Emily never really told any of us about her life before us, she was always evasive and guarded, I didn't like that, I told her mine she should tell me hers. Tracking down her family wasn't hard, we actually intended the sacrifice to be a family member, but decided it would better to use her friend instead. We knew right away Emily had problems with her family, a lot of it stems that it's made up of just one person: her mother.
If I could find a person less qualified to be a mother, well there are a lot, but just because she isn't one of the more extreme cases doesn't mean Emily or her mother needed each other in their lives. When you spend as much time as I have around junkies, rapists, psychopaths, you learn to spot where they come from, people outside that world have a very caricatured impression of where these people come from, what makes them who they are.

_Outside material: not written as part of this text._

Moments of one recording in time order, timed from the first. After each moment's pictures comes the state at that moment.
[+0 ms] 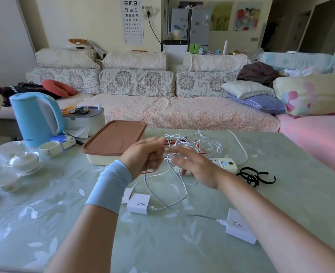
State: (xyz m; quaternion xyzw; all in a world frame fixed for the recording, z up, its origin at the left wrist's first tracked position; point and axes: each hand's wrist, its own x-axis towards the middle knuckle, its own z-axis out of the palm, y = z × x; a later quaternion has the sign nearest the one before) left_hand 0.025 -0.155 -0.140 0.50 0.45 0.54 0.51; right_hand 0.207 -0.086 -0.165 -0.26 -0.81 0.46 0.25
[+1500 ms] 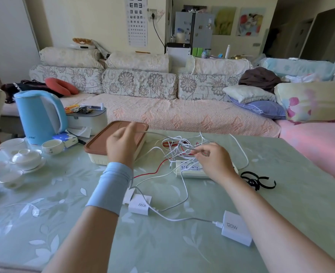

It's true some just start out with drug dens and slavery, but most come from subtle and innocuous looking places. The thing about abusing children, especially your children, is that they're innocent, which really just means ignorance, they can't tell other people about abuse because they don't know its abuse. Children are born full of love, love for their parents, love for the ones who they're dependent on; and the problem with being dependent on someone is that they take advantage.
Abuse, enough to damage a person isn't instantaneous, it takes decades of abuse, just a harsh word can cripple a person if it's repeated enough by someone you love.
Thankfully, slightly, Emily wasn't that bad off, her mother wasn't a bad person, just a miserable wreck of a human being. I came to this town to get to know her, to know the woman who raised my daughter, it was a sad story: abusive childhood, a rape when she was a teenager, an abusive husband who in turn forced to her produce children who scorned her and worshipped him, followed by an attempt at suicide.
Marrying Emily's father and having Emily was supposed to be a happy ending, then he died and she left a single mother. She had no idea how to raise and child and her own set of emotional problems, it's a wonder Emily turned out as well as she did, that she didn't end up strangling the woman or didn't just drown the both of them in her car.